→ GIVEN MATERIAL

"""

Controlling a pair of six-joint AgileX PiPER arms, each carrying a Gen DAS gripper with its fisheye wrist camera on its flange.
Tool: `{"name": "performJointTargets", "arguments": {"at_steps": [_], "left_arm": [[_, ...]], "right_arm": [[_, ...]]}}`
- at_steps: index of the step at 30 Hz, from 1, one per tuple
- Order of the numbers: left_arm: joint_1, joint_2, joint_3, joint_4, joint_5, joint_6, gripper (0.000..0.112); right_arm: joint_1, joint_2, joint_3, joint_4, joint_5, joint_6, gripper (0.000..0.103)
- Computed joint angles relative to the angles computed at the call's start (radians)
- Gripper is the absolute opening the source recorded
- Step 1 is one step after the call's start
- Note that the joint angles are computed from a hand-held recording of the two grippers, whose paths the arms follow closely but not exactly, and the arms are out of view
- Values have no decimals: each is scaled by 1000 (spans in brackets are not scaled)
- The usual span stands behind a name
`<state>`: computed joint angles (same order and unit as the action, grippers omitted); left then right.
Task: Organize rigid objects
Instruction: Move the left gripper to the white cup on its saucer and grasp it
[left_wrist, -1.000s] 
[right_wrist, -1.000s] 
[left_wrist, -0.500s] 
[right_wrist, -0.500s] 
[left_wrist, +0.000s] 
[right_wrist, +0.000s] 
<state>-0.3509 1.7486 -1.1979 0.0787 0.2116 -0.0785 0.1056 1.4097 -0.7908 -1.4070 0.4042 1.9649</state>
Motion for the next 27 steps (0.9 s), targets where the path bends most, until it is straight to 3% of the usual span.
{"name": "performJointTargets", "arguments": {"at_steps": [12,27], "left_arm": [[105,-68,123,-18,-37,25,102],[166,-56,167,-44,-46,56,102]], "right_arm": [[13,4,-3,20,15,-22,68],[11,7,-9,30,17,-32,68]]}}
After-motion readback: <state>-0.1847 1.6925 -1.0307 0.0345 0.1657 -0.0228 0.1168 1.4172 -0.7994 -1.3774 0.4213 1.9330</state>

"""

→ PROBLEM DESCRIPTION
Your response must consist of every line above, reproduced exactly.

→ SOLUTION FOR THIS PROBLEM
Controlling a pair of six-joint AgileX PiPER arms, each carrying a Gen DAS gripper with its fisheye wrist camera on its flange.
Tool: `{"name": "performJointTargets", "arguments": {"at_steps": [_], "left_arm": [[_, ...]], "right_arm": [[_, ...]]}}`
- at_steps: index of the step at 30 Hz, from 1, one per tuple
- Order of the numbers: left_arm: joint_1, joint_2, joint_3, joint_4, joint_5, joint_6, gripper (0.000..0.112); right_arm: joint_1, joint_2, joint_3, joint_4, joint_5, joint_6, gripper (0.000..0.103)
- Computed joint angles relative to the angles computed at the call's start (radians)
- Gripper is the absolute opening the source recorded
- Step 1 is one step after the call's start
- Note that the joint angles are computed from a hand-held recording of the two grippers, whose paths the arms follow closely but not exactly, and the arms are out of view
- Values have no decimals: each is scaled by 1000 (spans in brackets are not scaled)
- The usual span stands behind a name
`<state>`: computed joint angles (same order and unit as the action, grippers omitted); left then right.
Task: Organize rigid objects
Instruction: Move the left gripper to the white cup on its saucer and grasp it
[left_wrist, -1.000s] 
[right_wrist, -1.000s] 
[left_wrist, -0.500s] 
[right_wrist, -0.500s] 
[left_wrist, +0.000s] 
[right_wrist, +0.000s] 
<state>-0.3509 1.7486 -1.1979 0.0787 0.2116 -0.0785 0.1056 1.4097 -0.7908 -1.4070 0.4042 1.9649</state>
Motion for the next 27 steps (0.9 s), targets where the path bends most, until it is straight to 3% of the usual span.
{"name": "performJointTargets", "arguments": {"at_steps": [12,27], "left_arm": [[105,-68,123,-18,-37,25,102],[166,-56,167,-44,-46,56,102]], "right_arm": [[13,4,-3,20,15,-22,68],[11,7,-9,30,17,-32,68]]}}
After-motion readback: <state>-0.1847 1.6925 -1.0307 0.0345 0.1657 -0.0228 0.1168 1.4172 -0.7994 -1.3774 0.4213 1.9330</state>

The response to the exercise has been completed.